▸ Problem details: Every record here must be set down once more, precisely as it reads.

▸ Materials provided:

= = =

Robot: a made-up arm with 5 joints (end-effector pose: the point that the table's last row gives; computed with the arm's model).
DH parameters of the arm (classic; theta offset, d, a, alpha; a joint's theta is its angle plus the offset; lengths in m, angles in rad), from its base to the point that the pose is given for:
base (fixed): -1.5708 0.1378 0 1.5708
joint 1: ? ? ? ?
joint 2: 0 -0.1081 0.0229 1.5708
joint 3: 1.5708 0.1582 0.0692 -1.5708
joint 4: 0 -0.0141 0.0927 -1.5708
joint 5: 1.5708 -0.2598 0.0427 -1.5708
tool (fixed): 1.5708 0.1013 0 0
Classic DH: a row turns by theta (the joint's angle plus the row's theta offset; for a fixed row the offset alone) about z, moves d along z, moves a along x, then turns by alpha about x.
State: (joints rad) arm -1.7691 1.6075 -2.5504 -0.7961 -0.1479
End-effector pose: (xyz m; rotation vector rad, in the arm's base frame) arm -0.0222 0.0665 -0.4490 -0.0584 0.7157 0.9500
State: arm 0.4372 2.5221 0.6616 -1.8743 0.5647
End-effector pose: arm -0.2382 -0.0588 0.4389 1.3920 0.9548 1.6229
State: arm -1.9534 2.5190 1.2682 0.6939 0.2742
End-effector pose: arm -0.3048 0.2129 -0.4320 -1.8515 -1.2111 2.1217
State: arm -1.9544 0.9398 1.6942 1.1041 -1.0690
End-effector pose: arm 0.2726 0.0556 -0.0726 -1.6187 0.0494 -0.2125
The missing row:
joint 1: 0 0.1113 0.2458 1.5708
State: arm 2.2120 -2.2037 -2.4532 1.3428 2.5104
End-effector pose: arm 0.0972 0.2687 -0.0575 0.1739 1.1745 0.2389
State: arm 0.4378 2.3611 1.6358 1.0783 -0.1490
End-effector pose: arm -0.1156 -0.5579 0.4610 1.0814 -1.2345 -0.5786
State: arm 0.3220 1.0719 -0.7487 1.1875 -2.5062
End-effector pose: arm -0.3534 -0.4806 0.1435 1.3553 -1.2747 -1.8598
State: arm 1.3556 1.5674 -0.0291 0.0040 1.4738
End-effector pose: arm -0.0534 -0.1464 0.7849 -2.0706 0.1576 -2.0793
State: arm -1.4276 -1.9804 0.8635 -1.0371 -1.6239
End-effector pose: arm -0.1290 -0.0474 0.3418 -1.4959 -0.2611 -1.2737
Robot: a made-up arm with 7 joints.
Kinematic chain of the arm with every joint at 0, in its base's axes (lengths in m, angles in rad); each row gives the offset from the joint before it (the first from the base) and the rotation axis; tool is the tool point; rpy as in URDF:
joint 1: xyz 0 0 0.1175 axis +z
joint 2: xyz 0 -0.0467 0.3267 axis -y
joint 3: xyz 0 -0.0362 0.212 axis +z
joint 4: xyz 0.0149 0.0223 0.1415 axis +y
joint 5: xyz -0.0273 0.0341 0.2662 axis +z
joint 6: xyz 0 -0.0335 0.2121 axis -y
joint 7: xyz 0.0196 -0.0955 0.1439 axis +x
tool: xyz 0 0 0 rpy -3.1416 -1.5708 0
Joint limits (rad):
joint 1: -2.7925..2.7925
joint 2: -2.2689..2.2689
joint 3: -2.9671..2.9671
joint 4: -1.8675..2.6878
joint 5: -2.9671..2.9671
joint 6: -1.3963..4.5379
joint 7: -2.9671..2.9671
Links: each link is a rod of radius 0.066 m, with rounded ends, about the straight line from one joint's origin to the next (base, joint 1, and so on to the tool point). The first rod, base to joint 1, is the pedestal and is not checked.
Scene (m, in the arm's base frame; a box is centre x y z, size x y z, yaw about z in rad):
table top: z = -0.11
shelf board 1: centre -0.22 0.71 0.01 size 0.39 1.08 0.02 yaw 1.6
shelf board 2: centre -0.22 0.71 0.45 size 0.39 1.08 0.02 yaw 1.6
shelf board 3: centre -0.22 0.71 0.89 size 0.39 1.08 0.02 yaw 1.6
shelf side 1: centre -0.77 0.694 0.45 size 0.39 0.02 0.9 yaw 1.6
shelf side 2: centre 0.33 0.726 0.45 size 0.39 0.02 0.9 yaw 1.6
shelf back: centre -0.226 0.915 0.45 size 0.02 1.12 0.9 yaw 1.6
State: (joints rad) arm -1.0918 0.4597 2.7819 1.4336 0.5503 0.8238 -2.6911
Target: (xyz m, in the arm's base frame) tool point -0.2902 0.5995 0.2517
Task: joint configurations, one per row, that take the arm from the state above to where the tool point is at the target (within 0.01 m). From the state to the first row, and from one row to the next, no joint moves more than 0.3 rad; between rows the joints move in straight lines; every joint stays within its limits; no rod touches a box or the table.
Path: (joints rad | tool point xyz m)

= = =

▸ Your solution:
Robot: a made-up arm with 5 joints (end-effector pose: the point that the table's last row gives; computed with the arm's model).
DH parameters of the arm (classic; theta offset, d, a, alpha; a joint's theta is its angle plus the offset; lengths in m, angles in rad), from its base to the point that the pose is given for:
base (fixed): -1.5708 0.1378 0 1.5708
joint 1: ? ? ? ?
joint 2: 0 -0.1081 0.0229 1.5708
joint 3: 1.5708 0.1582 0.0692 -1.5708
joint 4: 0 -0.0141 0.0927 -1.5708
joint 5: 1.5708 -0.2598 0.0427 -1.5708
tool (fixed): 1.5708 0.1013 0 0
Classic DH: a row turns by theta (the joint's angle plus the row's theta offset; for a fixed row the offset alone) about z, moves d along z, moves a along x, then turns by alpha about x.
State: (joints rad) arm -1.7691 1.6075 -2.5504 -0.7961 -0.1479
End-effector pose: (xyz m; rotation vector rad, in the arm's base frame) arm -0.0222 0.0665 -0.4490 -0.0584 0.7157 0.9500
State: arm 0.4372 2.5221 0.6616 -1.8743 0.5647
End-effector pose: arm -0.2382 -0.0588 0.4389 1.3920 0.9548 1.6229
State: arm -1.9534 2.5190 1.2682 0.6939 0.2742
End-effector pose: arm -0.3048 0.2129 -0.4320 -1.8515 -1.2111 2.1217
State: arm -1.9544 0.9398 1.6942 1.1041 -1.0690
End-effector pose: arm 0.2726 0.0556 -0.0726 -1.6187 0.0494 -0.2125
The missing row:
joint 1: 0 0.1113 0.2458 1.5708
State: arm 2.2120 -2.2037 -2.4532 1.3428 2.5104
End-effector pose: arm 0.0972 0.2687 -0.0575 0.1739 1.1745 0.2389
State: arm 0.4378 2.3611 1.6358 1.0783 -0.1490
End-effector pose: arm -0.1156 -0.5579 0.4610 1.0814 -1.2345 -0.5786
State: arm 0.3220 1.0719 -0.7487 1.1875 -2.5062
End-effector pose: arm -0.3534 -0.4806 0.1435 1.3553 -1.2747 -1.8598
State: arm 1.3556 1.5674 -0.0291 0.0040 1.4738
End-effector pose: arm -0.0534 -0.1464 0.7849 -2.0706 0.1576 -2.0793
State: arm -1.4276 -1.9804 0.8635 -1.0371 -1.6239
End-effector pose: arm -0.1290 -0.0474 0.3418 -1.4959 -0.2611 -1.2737
Robot: a made-up arm with 7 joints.
Kinematic chain of the arm with every joint at 0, in its base's axes (lengths in m, angles in rad); each row gives the offset from the joint before it (the first from the base) and the rotation axis; tool is the tool point; rpy as in URDF:
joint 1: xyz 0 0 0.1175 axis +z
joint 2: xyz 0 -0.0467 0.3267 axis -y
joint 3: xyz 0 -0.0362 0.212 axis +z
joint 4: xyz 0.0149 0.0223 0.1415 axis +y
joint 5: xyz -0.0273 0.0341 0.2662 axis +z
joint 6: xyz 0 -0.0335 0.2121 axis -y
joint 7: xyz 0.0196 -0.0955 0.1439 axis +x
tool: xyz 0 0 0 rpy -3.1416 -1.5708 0
Joint limits (rad):
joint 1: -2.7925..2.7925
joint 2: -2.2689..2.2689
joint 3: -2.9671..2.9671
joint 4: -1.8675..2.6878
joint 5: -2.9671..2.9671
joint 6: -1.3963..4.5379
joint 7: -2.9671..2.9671
Links: each link is a rod of radius 0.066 m, with rounded ends, about the straight line from one joint's origin to the next (base, joint 1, and so on to the tool point). The first rod, base to joint 1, is the pedestal and is not checked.
Scene (m, in the arm's base frame; a box is centre x y z, size x y z, yaw about z in rad):
table top: z = -0.11
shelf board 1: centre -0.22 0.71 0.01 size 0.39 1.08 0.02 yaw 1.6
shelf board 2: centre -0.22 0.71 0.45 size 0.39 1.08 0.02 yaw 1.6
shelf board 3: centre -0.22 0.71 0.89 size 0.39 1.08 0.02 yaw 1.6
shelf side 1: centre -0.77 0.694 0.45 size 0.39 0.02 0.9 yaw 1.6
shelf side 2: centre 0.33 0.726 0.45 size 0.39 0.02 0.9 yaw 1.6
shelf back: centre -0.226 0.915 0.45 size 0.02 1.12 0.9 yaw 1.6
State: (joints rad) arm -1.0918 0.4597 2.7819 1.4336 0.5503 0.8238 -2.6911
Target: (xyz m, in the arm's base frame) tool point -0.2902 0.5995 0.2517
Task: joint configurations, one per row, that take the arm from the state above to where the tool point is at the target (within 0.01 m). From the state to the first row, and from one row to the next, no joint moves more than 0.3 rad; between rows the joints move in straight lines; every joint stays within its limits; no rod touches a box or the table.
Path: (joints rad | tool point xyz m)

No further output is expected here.